• **To do**: Please reproduce every entry, keeping each one exact.

• **Records for this exercise**:
****
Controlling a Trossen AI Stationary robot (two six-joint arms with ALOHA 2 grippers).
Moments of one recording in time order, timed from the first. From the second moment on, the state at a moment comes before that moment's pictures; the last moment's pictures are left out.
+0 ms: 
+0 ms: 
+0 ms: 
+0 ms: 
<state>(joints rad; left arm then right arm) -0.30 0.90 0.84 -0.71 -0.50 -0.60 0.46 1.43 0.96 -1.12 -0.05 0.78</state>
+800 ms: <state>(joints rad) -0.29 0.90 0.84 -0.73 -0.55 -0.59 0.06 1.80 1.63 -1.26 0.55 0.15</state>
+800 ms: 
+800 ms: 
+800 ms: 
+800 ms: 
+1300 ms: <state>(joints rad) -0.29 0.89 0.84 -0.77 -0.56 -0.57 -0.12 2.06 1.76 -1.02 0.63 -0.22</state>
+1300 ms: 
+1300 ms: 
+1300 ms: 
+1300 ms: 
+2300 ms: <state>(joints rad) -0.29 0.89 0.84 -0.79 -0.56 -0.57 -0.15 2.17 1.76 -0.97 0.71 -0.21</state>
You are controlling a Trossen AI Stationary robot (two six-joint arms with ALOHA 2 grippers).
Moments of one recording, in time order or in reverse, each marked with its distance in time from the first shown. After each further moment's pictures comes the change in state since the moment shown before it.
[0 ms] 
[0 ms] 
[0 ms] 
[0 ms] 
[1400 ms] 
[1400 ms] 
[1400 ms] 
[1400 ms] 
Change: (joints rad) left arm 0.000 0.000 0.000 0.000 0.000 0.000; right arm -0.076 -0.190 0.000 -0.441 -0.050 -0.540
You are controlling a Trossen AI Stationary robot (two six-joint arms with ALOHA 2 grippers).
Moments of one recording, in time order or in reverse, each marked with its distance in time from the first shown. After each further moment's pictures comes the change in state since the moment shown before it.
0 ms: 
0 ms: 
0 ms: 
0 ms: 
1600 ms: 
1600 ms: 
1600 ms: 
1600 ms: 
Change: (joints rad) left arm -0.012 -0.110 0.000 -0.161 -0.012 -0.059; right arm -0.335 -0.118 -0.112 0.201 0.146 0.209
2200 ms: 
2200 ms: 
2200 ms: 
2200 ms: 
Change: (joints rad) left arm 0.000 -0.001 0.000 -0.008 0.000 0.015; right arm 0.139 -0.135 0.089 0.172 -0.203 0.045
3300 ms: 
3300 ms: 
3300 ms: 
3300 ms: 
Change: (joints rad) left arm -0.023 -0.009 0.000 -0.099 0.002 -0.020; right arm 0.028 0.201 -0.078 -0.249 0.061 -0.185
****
• **Answer for the task**:
Controlling a Trossen AI Stationary robot (two six-joint arms with ALOHA 2 grippers).
Moments of one recording in time order, timed from the first. From the second moment on, the state at a moment comes before that moment's pictures; the last moment's pictures are left out.
+0 ms: 
+0 ms: 
+0 ms: 
+0 ms: 
<state>(joints rad; left arm then right arm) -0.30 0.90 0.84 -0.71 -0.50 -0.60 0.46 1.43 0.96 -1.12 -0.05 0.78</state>
+800 ms: <state>(joints rad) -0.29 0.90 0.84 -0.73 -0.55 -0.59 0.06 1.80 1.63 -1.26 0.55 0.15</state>
+800 ms: 
+800 ms: 
+800 ms: 
+800 ms: 
+1300 ms: <state>(joints rad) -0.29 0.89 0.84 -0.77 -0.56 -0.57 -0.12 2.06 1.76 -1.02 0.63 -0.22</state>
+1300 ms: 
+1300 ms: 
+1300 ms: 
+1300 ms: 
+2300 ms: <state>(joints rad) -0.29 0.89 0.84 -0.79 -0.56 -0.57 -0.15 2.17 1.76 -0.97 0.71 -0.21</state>
You are controlling a Trossen AI Stationary robot (two six-joint arms with ALOHA 2 grippers).
Moments of one recording, in time order or in reverse, each marked with its distance in time from the first shown. After each further moment's pictures comes the change in state since the moment shown before it.
[0 ms] 
[0 ms] 
[0 ms] 
[0 ms] 
[1400 ms] 
[1400 ms] 
[1400 ms] 
[1400 ms] 
Change: (joints rad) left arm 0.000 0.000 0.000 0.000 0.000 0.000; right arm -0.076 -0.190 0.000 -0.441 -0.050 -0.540
You are controlling a Trossen AI Stationary robot (two six-joint arms with ALOHA 2 grippers).
Moments of one recording, in time order or in reverse, each marked with its distance in time from the first shown. After each further moment's pictures comes the change in state since the moment shown before it.
0 ms: 
0 ms: 
0 ms: 
0 ms: 
1600 ms: 
1600 ms: 
1600 ms: 
1600 ms: 
Change: (joints rad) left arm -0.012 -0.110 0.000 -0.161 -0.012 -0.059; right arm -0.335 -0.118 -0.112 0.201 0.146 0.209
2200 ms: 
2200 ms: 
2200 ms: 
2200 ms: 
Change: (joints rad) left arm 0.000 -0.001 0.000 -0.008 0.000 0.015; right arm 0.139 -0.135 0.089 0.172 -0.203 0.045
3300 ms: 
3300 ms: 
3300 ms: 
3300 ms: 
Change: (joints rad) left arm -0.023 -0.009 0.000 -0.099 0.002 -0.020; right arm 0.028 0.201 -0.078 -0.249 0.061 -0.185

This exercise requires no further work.